- **Work to be completed**
Exact copies of all the records are to be printed.

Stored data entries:
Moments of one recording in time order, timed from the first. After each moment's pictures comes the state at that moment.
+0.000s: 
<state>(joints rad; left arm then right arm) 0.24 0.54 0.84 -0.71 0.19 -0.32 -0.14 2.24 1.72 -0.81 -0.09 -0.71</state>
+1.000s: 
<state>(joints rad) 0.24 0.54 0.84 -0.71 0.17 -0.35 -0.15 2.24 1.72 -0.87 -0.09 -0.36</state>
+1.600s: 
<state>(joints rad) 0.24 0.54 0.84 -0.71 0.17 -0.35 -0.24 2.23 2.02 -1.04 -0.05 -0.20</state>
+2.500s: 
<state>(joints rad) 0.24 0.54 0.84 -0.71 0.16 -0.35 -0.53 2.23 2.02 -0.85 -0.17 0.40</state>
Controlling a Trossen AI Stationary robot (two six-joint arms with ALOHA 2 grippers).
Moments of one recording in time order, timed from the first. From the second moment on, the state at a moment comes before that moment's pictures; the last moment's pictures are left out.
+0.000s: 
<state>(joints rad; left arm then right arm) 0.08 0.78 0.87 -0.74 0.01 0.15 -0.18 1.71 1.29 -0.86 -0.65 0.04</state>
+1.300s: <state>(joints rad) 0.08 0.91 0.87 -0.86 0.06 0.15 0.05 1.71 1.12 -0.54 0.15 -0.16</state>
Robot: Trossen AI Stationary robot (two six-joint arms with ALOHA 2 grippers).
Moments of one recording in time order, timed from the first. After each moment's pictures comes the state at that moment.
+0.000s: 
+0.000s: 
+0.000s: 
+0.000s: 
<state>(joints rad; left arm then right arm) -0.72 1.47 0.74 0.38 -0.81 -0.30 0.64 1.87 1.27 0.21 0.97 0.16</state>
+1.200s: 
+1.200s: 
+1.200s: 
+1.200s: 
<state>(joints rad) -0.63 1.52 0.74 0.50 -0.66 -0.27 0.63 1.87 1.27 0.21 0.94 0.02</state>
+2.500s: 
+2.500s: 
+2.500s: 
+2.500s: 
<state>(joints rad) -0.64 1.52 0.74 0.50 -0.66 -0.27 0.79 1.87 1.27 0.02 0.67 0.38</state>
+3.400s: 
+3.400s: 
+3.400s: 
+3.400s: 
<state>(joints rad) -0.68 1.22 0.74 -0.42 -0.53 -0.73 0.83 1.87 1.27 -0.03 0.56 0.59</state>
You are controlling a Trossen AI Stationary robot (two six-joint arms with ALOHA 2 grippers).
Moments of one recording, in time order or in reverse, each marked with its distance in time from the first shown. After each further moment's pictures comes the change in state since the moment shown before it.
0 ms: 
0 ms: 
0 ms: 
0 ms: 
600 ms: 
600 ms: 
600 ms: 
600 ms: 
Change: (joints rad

- **Answer to the exercise**
Moments of one recording in time order, timed from the first. After each moment's pictures comes the state at that moment.
+0.000s: 
<state>(joints rad; left arm then right arm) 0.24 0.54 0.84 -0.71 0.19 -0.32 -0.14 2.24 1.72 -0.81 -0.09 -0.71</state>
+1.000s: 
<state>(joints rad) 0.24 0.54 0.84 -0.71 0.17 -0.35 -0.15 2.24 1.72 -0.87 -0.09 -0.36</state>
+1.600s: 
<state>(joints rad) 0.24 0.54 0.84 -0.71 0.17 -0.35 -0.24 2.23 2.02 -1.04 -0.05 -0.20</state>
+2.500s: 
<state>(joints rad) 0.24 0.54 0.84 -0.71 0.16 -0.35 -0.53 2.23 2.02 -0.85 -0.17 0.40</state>
Controlling a Trossen AI Stationary robot (two six-joint arms with ALOHA 2 grippers).
Moments of one recording in time order, timed from the first. From the second moment on, the state at a moment comes before that moment's pictures; the last moment's pictures are left out.
+0.000s: 
<state>(joints rad; left arm then right arm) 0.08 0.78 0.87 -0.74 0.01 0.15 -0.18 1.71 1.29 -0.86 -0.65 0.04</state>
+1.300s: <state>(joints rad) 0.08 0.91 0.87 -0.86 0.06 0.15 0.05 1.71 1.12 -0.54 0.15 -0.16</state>
Robot: Trossen AI Stationary robot (two six-joint arms with ALOHA 2 grippers).
Moments of one recording in time order, timed from the first. After each moment's pictures comes the state at that moment.
+0.000s: 
+0.000s: 
+0.000s: 
+0.000s: 
<state>(joints rad; left arm then right arm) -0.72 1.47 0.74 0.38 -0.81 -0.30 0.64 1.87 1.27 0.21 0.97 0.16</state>
+1.200s: 
+1.200s: 
+1.200s: 
+1.200s: 
<state>(joints rad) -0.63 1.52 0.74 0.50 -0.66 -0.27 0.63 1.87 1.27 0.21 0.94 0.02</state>
+2.500s: 
+2.500s: 
+2.500s: 
+2.500s: 
<state>(joints rad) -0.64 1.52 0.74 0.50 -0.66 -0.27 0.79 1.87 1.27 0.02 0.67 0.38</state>
+3.400s: 
+3.400s: 
+3.400s: 
+3.400s: 
<state>(joints rad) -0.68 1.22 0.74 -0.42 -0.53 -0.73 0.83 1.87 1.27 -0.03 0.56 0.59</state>
You are controlling a Trossen AI Stationary robot (two six-joint arms with ALOHA 2 grippers).
Moments of one recording, in time order or in reverse, each marked with its distance in time from the first shown. After each further moment's pictures comes the change in state since the moment shown before it.
0 ms: 
0 ms: 
0 ms: 
0 ms: 
600 ms: 
600 ms: 
600 ms: 
600 ms: 
Change: (joints rad

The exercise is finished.